Reynard the Fox

That fox pulling the papal tiara off Celestine V’s head in my last post reminded me of Reynard the Fox, a very popular medieval fable which developed in the later twelfth and thirteen centuries in France and Germany, from where it spread throughout western Europe:  the many “branches” of Reynard verse are generally grouped together as the Roman de Renart cycle. Reynard is an anthropomorphic fox who is always up to no good, a cunning trickster whose escapades are both entertaining and illuminating. He is the animal representative of the medieval outlaw, far less benevolent than Robin Hood, and utilized by medieval scribes (who were of course, monks) as a form of satirical and whimsical criticism.  But Reynard is also a fox, and like all sly foxes, quite capable of feigning vulnerability (and piety) in order to elude capture and capture his next meal. One of the most common images in medieval manuscripts is of Reynard preaching, to an audience of birds whom he intends to eat.

Royal 10 E.IV, f.49v

Fox Preaching Stowe

British Library MS  Royal 10 E IV, late 13th/early 14th century, and MS Stowe 17, “The Maastricht Hours”, early 14th century.

In every Reynard tale, the fox is summoned before a court of his animal peers, headed by a lion, of course, and called to task for his bad behavior. He always manages to outfox his judges by his cunning. He feigns remorse, confesses his sins, and sets off on a holy pilgrimage of atonement, only to get into more trouble. A death sentence leads to more displays of cunning, exploits and opportunities, and consequently he becomes the sympathetic “hero”, the one for whom we root.

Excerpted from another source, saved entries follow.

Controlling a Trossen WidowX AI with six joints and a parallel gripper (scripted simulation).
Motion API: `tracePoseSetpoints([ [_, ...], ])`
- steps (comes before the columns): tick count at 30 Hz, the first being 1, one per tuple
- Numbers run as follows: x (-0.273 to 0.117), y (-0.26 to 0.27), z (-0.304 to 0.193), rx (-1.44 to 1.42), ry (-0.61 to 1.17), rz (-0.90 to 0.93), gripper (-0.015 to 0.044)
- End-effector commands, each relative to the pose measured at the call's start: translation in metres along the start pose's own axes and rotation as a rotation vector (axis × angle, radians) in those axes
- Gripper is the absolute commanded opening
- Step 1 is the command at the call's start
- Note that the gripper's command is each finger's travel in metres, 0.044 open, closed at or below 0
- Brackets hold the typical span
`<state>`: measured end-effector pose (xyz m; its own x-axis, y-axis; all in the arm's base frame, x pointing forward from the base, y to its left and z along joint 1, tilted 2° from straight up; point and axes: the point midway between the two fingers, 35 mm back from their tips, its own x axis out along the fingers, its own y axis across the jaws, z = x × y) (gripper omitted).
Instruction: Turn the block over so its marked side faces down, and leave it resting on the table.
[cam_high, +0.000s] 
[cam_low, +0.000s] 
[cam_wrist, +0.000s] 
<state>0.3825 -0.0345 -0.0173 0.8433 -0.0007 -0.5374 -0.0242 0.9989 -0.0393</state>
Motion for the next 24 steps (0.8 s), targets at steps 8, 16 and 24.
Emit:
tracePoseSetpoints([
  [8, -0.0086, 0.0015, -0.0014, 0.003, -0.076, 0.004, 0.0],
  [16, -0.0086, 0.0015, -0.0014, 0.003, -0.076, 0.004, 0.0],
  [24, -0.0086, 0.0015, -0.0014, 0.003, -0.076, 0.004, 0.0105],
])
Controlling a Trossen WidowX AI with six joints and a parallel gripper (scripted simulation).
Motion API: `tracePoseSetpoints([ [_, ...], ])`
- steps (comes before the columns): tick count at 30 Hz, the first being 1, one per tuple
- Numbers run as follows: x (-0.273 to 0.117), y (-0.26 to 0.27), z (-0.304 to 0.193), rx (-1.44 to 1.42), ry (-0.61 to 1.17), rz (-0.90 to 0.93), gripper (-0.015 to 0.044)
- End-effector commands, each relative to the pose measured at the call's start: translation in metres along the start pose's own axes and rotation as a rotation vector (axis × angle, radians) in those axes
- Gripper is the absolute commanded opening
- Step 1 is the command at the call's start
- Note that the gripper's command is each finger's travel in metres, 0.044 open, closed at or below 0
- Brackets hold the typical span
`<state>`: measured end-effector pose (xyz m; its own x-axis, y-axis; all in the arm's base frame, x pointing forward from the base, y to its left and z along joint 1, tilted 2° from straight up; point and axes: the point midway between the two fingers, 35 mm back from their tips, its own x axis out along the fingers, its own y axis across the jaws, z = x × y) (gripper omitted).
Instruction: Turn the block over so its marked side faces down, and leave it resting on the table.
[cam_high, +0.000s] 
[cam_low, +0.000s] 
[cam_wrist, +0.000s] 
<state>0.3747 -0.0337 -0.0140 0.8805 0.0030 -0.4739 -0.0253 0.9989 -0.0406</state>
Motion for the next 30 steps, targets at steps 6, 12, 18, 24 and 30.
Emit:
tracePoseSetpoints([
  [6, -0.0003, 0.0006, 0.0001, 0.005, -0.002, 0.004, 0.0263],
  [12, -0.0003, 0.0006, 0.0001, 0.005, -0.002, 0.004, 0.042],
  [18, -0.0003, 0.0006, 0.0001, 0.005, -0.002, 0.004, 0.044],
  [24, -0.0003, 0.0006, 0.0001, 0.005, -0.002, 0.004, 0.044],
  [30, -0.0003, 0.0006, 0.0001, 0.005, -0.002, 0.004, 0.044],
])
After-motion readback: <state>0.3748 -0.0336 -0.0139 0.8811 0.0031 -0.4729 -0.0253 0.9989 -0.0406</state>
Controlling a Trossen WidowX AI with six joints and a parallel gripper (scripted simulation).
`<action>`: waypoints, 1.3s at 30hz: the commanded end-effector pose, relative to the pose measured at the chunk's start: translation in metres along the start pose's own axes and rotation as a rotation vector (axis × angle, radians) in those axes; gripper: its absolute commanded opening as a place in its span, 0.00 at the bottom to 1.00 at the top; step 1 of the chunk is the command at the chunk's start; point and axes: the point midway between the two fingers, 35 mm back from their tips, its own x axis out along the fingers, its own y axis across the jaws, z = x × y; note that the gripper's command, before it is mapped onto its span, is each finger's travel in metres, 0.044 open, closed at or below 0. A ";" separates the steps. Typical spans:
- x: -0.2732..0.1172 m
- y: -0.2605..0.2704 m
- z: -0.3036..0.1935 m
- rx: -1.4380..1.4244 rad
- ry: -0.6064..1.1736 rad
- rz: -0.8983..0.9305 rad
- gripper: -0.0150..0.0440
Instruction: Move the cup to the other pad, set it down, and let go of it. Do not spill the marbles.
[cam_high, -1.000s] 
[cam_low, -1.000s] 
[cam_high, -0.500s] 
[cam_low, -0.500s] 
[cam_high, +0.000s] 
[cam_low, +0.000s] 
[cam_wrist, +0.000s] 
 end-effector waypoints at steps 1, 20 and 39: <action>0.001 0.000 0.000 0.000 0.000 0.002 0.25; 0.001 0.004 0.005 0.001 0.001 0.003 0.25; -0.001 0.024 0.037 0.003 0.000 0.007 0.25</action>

Reynard the Fox Bod MS Douce 360

Reynard Bod Ms Douce Reynard Dead

Reynard as a “pious” pilgrim and on the cart of a fishmonger who has presumed him dead–meanwhile, the fox is working his way through the stock of fish:  Bodleian MS Douce 360, “The Romance of Reynard and Isengrin”, 1339.

I definitely think Reynard’s popularity increased in the late medieval era along with anticlericalism and lay piety, and he makes it into print relatively early. In England, William Caxton published his own translation in 1481, and the “history” was reprinted regularly in the sixteenth and seventeenth centuries. There followed all sorts of literary adaptations, as Reynard, like any outlaw, is readily adaptable. The most famous modern adaptation is Reneike Fuchs, an epic poem produced by Johann Wolfgang von Geothe in 1794, supposedly influenced by the events of the French Revolution. The editions of this text issued from the mid-nineteenth century, illustrated by Wilhelm von Kaulbach and Joseph Wolfe, must have been extremely popular as they were constantly in print. There were also a succession of children’s versions of the fable issued in the nineteenth century, and really beautiful artistic editions published by William Morris’s Kelmscott Press in 1892 (a reprint of Caxton) and the Insel Verlag Press in 1913.

V0023068EL A fox in a monk's habit is apparently deeply engrossed in pr

Reynard the Pilgrim

Reynard Kelmscott Press 1892

Reinke Voss 1913

Reynard posing as a monk in order to access the chicken coop of a monastery, and as a pilgrim being blessed by a ram-priest, Wolfe and von Klaubach illustrations from 1853 & 1846; first page of the Kelmscott Press Caxton edition, 1892; Cover of first edition of Reinke Voss, 1913.

Reynard lives on in a variety of forms and formats in the twentieth century, and today can be found on everything from pillows to china to chess sets. He seems to have shed a lot of the satirical and moralistic messages of his medieval origins, but he was never that moral a character to begin with so I guess it doesn’t matter!

Reynard the Fox Coffee Service

Reynard the Fox Etsy

Two Reynards that I covet:  a Royal Doulton coffee service from 1935, and pencil illustration of Reynard the Fox Detective.